Caselle Landi, 11 settembre 2017 - La fiera zootecnica di Caselle Landi sfida pioggia battente e aviaria e ripropone per la 153esima volta il suo programma aprendo di fatto la stagione autunnale degli appuntamenti della Bassa Lodigiana che culmineranno con l’expo agricolo di Codogno a novembre. Ieri mattina il taglio del nastro alla presenza del sindaco Piero Luigi Bianchi, di una nutrita rappresentanza di primi cittadini del sud Lodigiano, del presidente della Provincia Mauro Soldati e delle autorità militari e religiose ha aperto lo scenario classico del tradizionale evento settembrino tra stand, macchine agricole ed esposizione di bovini, conigli con lo stop invece per polli, galline ed anatre a causa dell’emergenza aviaria.

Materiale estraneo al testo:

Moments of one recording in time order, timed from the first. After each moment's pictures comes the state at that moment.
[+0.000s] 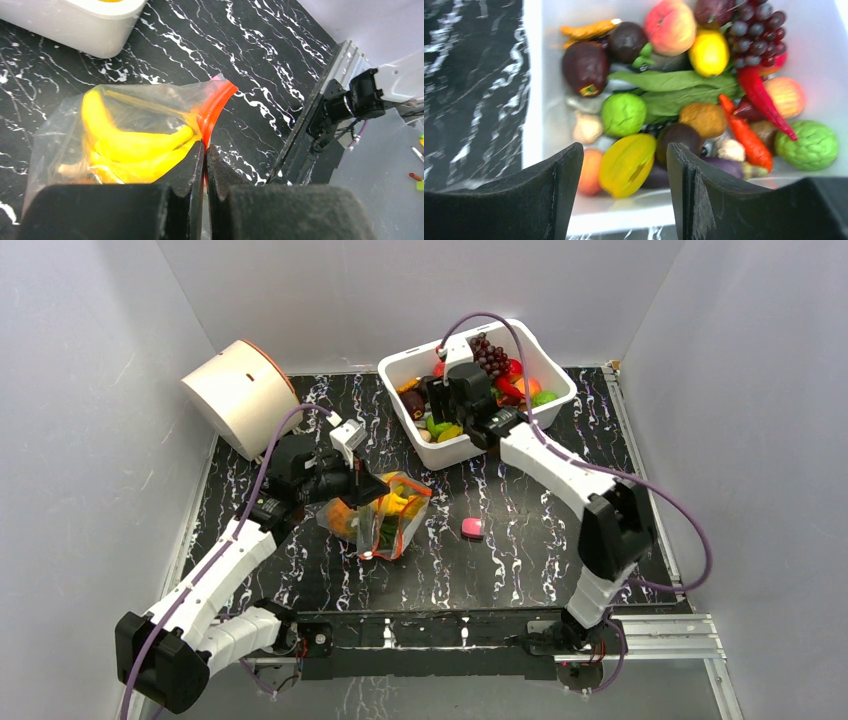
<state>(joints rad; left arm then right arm) -0.44 1.02 0.83 -0.26 0.59 -0.16 0.60 1.70 1.47 -0.19 0.29 0.05</state>
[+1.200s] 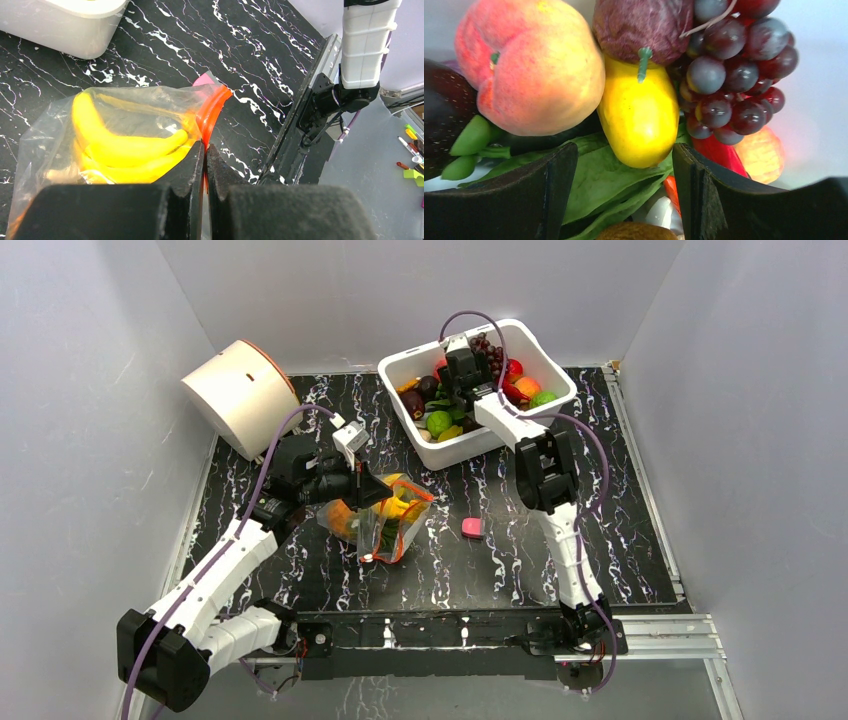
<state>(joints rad) -0.44 1.03 0.81 -0.23 0.65 -0.17 0.39 2.46 2.13 -0.20 0.45 -0.18</state>
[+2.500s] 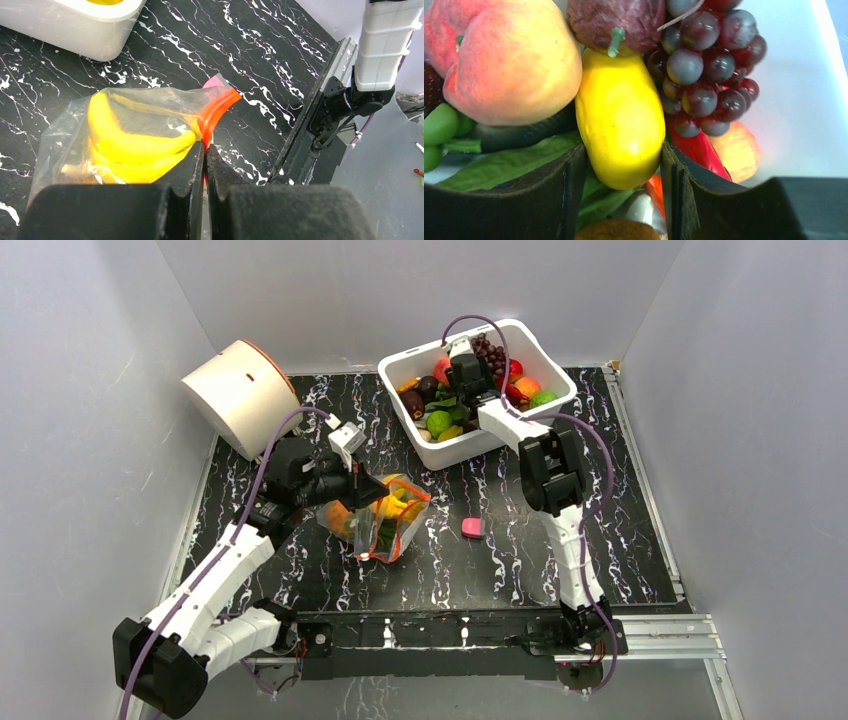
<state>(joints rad) -0.44 0.99 0.80 -0.24 0.61 -0.16 0.39 2.42 2.00 -0.03 0.49 -0.28</state>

«Per noi la fiera è una occasione di incontro sempre piu raro - ha esordito il sindaco Bianchi - dove tradizione e innovazione si fondono e dove occorre delineare percorsi nuovi, anche se difficili. Oggi, il nuovo modo di fare impresa agricola accoglie nuove forze lavoro e apre fette di mercato: sempre più giovani, con produzioni di nicchia ritornano ai campi e questo aspetto non solo produce nuovo lavoro ma anche nuovi insediamenti abitativi. Le sfide nuove del nostro territorio sono l’enogastronomia, patrimonio di piccoli comuni, e la promozione delle eccellenze: la Carta del Po, per esempio, può essere un buon inizio anche se occorre che le istituzioni sovracomunali facciano la loro parte con nome precise per sviluppare politiche di promozione».

Dopo gli interventi, il primo campionato provinciale di mungitura a mano ha visto la partecipazione di sei concorrenti che si sono sfidati, sulla distanza di due minuti, a chi riempiva di più il secchio di latte: ha prevalso Guido Valenti di Livraga su Carlo Caserini di Cavacurta e Piercarlo Milesi di Codogno. Durante la giornata, premiate, presso lo stand dell’associazione dei donatori di midollo, anche le sorelle Dolores e Apollonia Orsi di Caselle che in tanti anni si sono impegnate per la raccolta fondi in favore dell’Admo.